I am writing this the day after Shakespeare died. It’s the 24th of April. Well, when I say the day after he died, of course I mean four hundred years and a day after he died. Yesterday was also his birthday. Not necessarily the best birthday present, poor Will, to die on the day you were born.
Self-centredly, I’ve always tracked Shakespeare’s life along with my own. He was born in ’64 and I was born in ’65 – so, wherever I am my life, he’s always been about the same age – yes, yes – albeit in a different century. Shakespeare was born in April 1564 and I was born in April 1965.
I’ve always known that if I was going to die at the same age as Shakespeare – he died in ’16 – then I would die in ’17. Which means I’ve got less than a year to live, if I’m to die next year, in 2017, at the age Shakespeare was when he died. Gulp! Truth is, I’m really nowhere near ready to die, just yet. I’ve got young children and a marvellous wife who – luckily – still loves me. And I’ve got a lot more work to do.

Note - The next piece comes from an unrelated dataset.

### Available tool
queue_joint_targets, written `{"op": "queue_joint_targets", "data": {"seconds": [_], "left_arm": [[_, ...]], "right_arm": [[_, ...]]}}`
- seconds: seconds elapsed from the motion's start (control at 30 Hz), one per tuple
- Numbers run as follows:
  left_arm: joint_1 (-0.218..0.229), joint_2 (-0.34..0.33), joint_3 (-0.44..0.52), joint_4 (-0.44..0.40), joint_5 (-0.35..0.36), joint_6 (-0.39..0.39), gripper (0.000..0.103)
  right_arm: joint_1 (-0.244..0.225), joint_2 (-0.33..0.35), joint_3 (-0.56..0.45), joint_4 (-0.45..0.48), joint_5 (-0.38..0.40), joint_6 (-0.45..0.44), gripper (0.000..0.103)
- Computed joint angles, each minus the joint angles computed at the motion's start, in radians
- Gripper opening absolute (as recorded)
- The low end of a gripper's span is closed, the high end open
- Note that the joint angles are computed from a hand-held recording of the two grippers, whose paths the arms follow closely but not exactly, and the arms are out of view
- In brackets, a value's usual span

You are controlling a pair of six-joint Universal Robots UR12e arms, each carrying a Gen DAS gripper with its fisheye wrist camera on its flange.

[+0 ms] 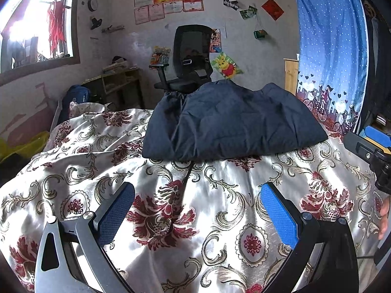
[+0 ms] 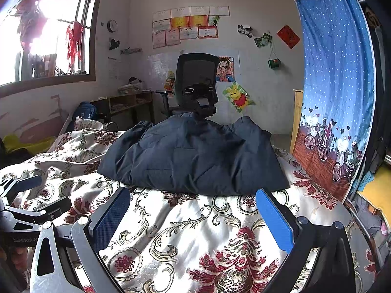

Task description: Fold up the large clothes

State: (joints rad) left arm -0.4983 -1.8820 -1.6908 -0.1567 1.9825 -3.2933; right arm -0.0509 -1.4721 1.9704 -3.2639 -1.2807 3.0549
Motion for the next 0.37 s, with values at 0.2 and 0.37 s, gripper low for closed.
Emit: {"op": "queue_joint_targets", "data": {"seconds": [0.2, 0.37], "left_arm": [[0.000, -0.001, 0.000, 0.003, 0.003, 0.004, 0.101], [0.001, 0.000, 0.000, -0.008, -0.001, -0.001, 0.101]], "right_arm": [[0.000, 0.000, 0.000, 0.000, 0.000, 0.000, 0.103], [0.000, -0.001, 0.000, 0.001, 0.000, 0.000, 0.103]]}}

Four hundred years ago. Sounds a flipping long time, doesn’t it? Four hundred years. But, so often, if things seem remote and concepts hard to grasp, we’re just not playing the right game, not using the best thought-experiment. Four hundred years ago is really just four people away. Imagine if you’d been held as a baby (I don’t know how old you are but in, say, 1995) by someone who was a hundred years old.